Work required
All entries below are to be retyped in full, precisely as they appear.

Exercise data
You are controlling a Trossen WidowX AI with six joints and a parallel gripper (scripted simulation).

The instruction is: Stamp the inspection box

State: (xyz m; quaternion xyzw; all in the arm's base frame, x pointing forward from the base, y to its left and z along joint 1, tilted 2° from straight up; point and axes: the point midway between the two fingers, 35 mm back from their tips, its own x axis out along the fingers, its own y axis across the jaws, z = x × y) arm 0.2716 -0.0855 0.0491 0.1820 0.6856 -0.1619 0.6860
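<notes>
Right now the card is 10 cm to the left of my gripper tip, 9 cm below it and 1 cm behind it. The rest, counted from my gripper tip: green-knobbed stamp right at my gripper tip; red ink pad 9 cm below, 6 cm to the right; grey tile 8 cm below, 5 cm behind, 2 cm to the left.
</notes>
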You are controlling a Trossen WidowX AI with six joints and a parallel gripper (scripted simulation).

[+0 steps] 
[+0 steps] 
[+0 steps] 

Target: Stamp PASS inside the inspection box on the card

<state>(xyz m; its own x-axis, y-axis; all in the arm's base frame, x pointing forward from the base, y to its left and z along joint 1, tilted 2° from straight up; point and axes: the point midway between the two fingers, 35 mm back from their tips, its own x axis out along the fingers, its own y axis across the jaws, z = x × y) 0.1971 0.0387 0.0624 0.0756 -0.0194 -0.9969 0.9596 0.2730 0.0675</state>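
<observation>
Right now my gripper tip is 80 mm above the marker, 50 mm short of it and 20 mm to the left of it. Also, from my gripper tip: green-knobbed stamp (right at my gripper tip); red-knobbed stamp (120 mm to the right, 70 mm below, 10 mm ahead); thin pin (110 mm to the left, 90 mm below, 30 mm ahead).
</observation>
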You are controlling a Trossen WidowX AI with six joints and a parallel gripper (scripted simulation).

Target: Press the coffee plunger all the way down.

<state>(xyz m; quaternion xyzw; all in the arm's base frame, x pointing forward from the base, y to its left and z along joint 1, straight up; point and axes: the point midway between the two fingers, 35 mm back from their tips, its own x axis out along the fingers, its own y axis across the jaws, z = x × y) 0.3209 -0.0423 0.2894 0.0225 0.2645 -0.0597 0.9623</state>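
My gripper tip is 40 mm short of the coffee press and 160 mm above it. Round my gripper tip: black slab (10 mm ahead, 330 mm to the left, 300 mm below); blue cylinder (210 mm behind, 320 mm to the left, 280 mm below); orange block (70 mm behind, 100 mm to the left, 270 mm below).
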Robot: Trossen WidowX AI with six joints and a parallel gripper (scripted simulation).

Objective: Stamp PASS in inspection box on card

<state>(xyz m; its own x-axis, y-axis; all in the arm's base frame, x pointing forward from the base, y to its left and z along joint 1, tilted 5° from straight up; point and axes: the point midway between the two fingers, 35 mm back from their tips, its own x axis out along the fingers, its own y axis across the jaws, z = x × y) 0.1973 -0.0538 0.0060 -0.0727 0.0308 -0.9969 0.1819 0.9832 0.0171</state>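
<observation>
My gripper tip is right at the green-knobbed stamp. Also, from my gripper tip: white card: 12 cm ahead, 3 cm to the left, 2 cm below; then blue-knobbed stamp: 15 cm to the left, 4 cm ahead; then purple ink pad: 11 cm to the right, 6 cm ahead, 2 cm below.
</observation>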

Exercise output
You are controlling a Trossen WidowX AI with six joints and a parallel gripper (scripted simulation).

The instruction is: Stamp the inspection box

State: (xyz m; quaternion xyzw; all in the arm's base frame, x pointing forward from the base, y to its left and z along joint 1, tilted 2° from straight up; point and axes: the point midway between the two fingers, 35 mm back from their tips, its own x axis out along the fingers, its own y axis across the jaws, z = x × y) arm 0.2716 -0.0855 0.0491 0.1820 0.6856 -0.1619 0.6860
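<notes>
Right now the card is 10 cm to the left of my gripper tip, 9 cm below it and 1 cm behind it. The rest, counted from my gripper tip: green-knobbed stamp right at my gripper tip; red ink pad 9 cm below, 6 cm to the right; grey tile 8 cm below, 5 cm behind, 2 cm to the left.
</notes>
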You are controlling a Trossen WidowX AI with six joints and a parallel gripper (scripted simulation).

[+0 steps] 
[+0 steps] 
[+0 steps] 

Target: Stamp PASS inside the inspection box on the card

<state>(xyz m; its own x-axis, y-axis; all in the arm's base frame, x pointing forward from the base, y to its left and z along joint 1, tilted 2° from straight up; point and axes: the point midway between the two fingers, 35 mm back from their tips, its own x axis out along the fingers, its own y axis across the jaws, z = x × y) 0.1971 0.0387 0.0624 0.0756 -0.0194 -0.9969 0.9596 0.2730 0.0675</state>
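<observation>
Right now my gripper tip is 80 mm above the marker, 50 mm short of it and 20 mm to the left of it. Also, from my gripper tip: green-knobbed stamp (right at my gripper tip); red-knobbed stamp (120 mm to the right, 70 mm below, 10 mm ahead); thin pin (110 mm to the left, 90 mm below, 30 mm ahead).
</observation>
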You are controlling a Trossen WidowX AI with six joints and a parallel gripper (scripted simulation).

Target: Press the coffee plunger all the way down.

<state>(xyz m; quaternion xyzw; all in the arm's base frame, x pointing forward from the base, y to its left and z along joint 1, straight up; point and axes: the point midway between the two fingers, 35 mm back from their tips, its own x axis out along the fingers, its own y axis across the jaws, z = x × y) 0.3209 -0.0423 0.2894 0.0225 0.2645 -0.0597 0.9623</state>
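My gripper tip is 40 mm short of the coffee press and 160 mm above it. Round my gripper tip: black slab (10 mm ahead, 330 mm to the left, 300 mm below); blue cylinder (210 mm behind, 320 mm to the left, 280 mm below); orange block (70 mm behind, 100 mm to the left, 270 mm below).
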Robot: Trossen WidowX AI with six joints and a parallel gripper (scripted simulation).

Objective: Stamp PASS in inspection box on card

<state>(xyz m; its own x-axis, y-axis; all in the arm's base frame, x pointing forward from the base, y to its left and z along joint 1, tilted 5° from straight up; point and axes: the point midway between the two fingers, 35 mm back from their tips, its own x axis out along the fingers, its own y axis across the jaws, z = x × y) 0.1973 -0.0538 0.0060 -0.0727 0.0308 -0.9969 0.1819 0.9832 0.0171</state>
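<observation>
My gripper tip is right at the green-knobbed stamp. Also, from my gripper tip: white card: 12 cm ahead, 3 cm to the left, 2 cm below; then blue-knobbed stamp: 15 cm to the left, 4 cm ahead; then purple ink pad: 11 cm to the right, 6 cm ahead, 2 cm below.
</observation>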

Nothing remains to be done in this exercise.